= REQUIRED ACTION =
From the first line to the last, write out the material verbatim.

+-------+

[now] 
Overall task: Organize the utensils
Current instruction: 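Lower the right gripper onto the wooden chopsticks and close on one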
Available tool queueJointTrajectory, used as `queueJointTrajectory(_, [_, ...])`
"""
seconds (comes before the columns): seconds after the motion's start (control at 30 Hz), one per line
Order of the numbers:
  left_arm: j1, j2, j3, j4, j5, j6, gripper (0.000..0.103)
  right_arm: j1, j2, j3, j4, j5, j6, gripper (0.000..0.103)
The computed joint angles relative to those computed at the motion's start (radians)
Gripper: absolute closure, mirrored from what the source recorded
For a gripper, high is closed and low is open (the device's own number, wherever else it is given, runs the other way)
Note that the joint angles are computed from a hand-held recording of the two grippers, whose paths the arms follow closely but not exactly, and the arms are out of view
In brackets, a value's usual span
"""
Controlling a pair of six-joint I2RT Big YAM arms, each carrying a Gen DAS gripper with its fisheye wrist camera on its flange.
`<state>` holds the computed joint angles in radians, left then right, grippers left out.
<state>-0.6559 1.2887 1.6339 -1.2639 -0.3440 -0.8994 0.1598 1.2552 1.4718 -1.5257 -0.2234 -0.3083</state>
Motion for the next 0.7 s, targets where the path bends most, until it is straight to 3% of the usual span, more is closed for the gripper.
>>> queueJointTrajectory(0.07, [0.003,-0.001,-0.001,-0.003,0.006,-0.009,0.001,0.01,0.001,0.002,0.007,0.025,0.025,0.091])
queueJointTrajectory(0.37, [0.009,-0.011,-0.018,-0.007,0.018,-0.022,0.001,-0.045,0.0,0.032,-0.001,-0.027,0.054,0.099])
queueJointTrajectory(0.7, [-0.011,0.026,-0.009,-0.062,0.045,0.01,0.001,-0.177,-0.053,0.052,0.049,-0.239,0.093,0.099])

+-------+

= THE COMPLETED TASK =
[now] 
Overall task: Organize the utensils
Current instruction: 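Lower the right gripper onto the wooden chopsticks and close on one
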Available tool queueJointTrajectory, used as `queueJointTrajectory(_, [_, ...])`
"""
seconds (comes before the columns): seconds after the motion's start (control at 30 Hz), one per line
Order of the numbers:
  left_arm: j1, j2, j3, j4, j5, j6, gripper (0.000..0.103)
  right_arm: j1, j2, j3, j4, j5, j6, gripper (0.000..0.103)
The computed joint angles relative to those computed at the motion's start (radians)
Gripper: absolute closure, mirrored from what the source recorded
For a gripper, high is closed and low is open (the device's own number, wherever else it is given, runs the other way)
Note that the joint angles are computed from a hand-held recording of the two grippers, whose paths the arms follow closely but not exactly, and the arms are out of view
In brackets, a value's usual span
"""
Controlling a pair of six-joint I2RT Big YAM arms, each carrying a Gen DAS gripper with its fisheye wrist camera on its flange.
`<state>` holds the computed joint angles in radians, left then right, grippers left out.
<state>-0.6559 1.2887 1.6339 -1.2639 -0.3440 -0.8994 0.1598 1.2552 1.4718 -1.5257 -0.2234 -0.3083</state>
Motion for the next 0.7 s, targets where the path bends most, until it is straight to 3% of the usual span, more is closed for the gripper.
>>> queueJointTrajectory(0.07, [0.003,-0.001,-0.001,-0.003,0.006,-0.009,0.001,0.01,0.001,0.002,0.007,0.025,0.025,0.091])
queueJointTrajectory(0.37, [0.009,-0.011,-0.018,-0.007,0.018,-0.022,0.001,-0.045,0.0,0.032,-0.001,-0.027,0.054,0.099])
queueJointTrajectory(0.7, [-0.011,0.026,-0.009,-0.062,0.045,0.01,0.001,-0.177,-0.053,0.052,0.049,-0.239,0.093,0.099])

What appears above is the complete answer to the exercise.